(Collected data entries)
- Opening Delimiter -

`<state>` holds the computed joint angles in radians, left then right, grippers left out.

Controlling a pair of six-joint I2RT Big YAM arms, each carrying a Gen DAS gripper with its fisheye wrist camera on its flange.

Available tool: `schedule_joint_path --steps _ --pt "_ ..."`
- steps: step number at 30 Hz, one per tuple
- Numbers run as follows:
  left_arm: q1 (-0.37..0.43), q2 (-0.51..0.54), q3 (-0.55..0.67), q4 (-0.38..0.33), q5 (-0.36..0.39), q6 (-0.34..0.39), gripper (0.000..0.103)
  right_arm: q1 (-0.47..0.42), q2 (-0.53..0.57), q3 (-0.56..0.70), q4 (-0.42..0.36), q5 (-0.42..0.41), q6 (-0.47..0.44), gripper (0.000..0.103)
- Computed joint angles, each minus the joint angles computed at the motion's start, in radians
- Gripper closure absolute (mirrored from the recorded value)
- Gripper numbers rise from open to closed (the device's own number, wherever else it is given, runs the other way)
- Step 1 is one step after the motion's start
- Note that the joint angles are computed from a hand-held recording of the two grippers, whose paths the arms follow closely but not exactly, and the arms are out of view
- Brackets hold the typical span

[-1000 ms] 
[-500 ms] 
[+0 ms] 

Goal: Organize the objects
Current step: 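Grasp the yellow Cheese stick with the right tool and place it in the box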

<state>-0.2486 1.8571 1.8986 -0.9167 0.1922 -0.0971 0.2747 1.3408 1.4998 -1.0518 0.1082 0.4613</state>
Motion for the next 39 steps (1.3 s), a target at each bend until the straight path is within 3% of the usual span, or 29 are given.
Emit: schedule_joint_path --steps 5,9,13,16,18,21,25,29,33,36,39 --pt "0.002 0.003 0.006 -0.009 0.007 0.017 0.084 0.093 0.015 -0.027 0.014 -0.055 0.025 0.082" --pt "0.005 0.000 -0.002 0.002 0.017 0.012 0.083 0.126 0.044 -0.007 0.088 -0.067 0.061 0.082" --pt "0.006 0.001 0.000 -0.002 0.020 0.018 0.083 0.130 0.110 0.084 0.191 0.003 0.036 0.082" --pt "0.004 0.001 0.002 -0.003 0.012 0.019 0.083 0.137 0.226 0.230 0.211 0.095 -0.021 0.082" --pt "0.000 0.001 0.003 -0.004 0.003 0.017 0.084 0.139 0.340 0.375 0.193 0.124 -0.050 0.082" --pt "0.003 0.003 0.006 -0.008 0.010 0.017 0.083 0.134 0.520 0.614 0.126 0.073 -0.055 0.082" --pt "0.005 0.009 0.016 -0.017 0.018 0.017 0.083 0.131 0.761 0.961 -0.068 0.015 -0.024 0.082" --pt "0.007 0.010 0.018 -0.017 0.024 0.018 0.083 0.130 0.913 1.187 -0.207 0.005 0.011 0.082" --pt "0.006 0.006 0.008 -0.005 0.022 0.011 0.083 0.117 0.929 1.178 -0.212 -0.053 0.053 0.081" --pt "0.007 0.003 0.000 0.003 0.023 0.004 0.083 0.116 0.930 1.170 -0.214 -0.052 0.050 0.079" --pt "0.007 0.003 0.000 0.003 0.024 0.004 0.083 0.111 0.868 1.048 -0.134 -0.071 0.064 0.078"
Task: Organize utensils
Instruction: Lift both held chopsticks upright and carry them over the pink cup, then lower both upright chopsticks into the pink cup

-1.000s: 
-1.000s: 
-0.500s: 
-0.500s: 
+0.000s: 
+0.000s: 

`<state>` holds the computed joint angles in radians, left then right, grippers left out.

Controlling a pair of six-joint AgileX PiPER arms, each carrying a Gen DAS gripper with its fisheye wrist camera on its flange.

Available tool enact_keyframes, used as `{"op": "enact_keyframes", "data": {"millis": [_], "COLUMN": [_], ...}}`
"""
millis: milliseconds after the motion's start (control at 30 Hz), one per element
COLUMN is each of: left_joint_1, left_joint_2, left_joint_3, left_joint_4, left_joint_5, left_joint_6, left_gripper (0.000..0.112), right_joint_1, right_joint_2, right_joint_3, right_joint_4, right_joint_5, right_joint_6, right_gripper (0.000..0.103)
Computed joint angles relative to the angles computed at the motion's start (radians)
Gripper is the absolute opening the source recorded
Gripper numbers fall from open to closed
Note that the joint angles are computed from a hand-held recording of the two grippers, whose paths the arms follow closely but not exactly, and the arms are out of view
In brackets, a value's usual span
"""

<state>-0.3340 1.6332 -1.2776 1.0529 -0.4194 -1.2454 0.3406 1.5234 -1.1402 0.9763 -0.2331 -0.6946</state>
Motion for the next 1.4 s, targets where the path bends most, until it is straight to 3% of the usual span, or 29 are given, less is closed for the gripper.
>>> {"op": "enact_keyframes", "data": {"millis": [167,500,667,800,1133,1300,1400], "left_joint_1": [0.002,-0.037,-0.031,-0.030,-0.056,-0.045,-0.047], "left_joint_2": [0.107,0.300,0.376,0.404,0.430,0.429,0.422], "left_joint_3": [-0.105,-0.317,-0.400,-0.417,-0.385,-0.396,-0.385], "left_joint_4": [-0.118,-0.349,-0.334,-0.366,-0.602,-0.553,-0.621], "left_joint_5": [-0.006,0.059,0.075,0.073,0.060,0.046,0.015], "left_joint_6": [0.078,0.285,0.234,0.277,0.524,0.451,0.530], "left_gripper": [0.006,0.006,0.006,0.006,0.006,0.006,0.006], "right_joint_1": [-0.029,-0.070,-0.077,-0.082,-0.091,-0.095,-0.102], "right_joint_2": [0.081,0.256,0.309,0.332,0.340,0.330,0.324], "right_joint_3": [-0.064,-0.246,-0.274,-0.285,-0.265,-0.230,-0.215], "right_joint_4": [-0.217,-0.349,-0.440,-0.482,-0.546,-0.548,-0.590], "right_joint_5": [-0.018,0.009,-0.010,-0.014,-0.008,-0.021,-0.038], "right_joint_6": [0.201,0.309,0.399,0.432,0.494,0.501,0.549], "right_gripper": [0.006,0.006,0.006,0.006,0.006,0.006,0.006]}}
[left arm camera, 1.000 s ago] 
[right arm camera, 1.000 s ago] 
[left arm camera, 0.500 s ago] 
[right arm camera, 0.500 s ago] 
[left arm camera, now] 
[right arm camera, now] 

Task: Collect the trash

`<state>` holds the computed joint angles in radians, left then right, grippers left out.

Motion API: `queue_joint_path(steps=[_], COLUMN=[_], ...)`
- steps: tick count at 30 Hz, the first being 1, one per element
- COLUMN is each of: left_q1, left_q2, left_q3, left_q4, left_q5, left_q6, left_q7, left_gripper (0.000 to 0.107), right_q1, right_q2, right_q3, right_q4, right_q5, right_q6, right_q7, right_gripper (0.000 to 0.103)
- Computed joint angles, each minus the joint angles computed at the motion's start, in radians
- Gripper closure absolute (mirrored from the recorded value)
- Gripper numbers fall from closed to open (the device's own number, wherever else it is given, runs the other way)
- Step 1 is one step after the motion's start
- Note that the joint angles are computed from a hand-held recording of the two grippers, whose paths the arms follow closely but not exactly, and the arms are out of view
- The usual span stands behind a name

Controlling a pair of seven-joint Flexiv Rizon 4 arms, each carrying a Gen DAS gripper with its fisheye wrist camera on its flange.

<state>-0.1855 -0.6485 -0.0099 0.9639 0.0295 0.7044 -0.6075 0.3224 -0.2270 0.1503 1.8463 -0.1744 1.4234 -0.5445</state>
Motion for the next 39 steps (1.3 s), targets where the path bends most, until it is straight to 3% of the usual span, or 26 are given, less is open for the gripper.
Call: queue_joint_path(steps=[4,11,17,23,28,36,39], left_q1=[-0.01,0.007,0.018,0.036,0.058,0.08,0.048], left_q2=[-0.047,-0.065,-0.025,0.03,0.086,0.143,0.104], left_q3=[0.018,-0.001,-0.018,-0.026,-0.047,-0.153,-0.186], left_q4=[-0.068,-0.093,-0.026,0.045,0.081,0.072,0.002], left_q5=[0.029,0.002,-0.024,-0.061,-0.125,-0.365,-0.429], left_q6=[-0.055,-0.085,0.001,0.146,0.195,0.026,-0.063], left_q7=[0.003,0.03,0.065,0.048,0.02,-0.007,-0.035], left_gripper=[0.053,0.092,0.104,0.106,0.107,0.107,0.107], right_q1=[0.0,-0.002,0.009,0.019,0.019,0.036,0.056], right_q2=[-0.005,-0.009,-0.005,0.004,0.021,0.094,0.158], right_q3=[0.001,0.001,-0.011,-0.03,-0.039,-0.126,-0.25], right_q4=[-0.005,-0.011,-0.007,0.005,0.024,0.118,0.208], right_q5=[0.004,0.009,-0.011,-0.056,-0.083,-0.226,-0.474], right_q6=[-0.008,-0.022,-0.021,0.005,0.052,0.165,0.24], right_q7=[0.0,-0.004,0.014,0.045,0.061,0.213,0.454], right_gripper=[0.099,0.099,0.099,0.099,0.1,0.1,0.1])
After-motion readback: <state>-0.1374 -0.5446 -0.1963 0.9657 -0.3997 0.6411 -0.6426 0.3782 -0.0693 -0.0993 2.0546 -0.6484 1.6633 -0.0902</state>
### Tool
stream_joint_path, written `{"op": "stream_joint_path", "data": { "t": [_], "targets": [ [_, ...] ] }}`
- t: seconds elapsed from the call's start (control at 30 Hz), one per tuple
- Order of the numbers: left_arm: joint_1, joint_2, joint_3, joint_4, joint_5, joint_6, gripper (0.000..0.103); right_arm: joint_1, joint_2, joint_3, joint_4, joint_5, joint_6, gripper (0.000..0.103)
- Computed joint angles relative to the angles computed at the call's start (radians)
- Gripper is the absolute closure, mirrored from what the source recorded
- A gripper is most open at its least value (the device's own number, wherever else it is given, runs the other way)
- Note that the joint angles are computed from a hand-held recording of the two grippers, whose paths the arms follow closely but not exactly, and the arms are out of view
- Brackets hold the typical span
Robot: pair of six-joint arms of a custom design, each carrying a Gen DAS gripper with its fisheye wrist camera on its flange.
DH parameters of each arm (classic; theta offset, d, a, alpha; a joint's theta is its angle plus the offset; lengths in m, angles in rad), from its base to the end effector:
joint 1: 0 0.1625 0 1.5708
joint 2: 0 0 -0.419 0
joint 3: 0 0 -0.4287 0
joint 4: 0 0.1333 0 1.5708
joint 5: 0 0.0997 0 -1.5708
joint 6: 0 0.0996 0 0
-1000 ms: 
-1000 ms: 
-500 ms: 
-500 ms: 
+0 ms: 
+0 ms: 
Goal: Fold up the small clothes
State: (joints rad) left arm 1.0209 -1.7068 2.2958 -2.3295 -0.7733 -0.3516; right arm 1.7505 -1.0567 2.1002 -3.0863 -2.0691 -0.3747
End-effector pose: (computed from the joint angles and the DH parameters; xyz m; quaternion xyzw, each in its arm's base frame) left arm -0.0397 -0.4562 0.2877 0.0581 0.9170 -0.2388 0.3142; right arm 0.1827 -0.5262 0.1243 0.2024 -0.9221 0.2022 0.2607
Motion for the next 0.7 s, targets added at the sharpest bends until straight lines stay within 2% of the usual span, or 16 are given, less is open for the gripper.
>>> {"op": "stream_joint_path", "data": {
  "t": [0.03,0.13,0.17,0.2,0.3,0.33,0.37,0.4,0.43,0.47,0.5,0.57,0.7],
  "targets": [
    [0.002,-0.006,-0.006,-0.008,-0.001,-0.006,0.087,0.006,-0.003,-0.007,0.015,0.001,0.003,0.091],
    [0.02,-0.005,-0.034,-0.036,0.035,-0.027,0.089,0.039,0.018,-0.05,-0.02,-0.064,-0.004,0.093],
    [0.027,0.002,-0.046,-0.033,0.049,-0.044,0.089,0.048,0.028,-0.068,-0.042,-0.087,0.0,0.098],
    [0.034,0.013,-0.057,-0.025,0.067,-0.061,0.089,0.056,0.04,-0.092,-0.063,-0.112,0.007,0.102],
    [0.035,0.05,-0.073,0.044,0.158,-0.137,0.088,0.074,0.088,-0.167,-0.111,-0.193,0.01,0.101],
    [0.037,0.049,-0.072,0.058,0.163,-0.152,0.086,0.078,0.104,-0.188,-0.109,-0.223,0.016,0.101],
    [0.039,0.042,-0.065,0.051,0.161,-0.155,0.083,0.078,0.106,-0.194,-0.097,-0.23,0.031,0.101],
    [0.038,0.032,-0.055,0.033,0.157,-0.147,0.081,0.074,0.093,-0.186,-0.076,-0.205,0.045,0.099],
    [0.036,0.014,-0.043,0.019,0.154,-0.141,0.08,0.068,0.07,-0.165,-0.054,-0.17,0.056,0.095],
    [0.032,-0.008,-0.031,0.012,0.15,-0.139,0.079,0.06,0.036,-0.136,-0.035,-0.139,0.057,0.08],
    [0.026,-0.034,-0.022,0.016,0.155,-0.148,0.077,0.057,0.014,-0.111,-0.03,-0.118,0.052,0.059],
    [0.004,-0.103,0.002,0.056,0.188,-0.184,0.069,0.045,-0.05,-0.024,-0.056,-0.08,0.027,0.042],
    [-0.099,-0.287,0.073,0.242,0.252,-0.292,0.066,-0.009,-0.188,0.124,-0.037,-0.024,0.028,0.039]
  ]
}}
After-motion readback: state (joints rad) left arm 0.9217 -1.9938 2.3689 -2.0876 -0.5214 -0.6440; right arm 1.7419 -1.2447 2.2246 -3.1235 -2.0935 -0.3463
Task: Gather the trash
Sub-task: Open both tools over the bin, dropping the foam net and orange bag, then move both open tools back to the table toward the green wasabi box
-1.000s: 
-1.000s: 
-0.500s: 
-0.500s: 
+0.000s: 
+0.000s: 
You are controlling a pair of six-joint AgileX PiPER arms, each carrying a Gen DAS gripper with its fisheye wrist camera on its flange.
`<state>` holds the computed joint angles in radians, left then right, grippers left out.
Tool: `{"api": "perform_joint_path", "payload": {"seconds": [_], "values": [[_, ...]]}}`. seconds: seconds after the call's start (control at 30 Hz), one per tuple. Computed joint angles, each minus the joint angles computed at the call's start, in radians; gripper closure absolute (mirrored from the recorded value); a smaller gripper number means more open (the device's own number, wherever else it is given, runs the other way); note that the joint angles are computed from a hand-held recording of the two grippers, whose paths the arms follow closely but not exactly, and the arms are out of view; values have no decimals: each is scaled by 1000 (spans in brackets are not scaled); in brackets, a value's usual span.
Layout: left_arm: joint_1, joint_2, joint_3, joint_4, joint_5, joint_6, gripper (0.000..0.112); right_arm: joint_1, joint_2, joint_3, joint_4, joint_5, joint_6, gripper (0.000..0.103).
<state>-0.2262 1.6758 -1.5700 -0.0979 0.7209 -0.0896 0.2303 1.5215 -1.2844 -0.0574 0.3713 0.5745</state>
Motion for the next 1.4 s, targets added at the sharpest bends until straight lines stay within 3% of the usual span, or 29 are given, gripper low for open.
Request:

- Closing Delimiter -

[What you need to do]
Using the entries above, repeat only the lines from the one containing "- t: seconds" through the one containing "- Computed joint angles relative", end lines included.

[Exercise answer]
- t: seconds elapsed from the call's start (control at 30 Hz), one per tuple
- Order of the numbers: left_arm: joint_1, joint_2, joint_3, joint_4, joint_5, joint_6, gripper (0.000..0.103); right_arm: joint_1, joint_2, joint_3, joint_4, joint_5, joint_6, gripper (0.000..0.103)
- Computed joint angles relative to the angles computed at the call's start (radians)

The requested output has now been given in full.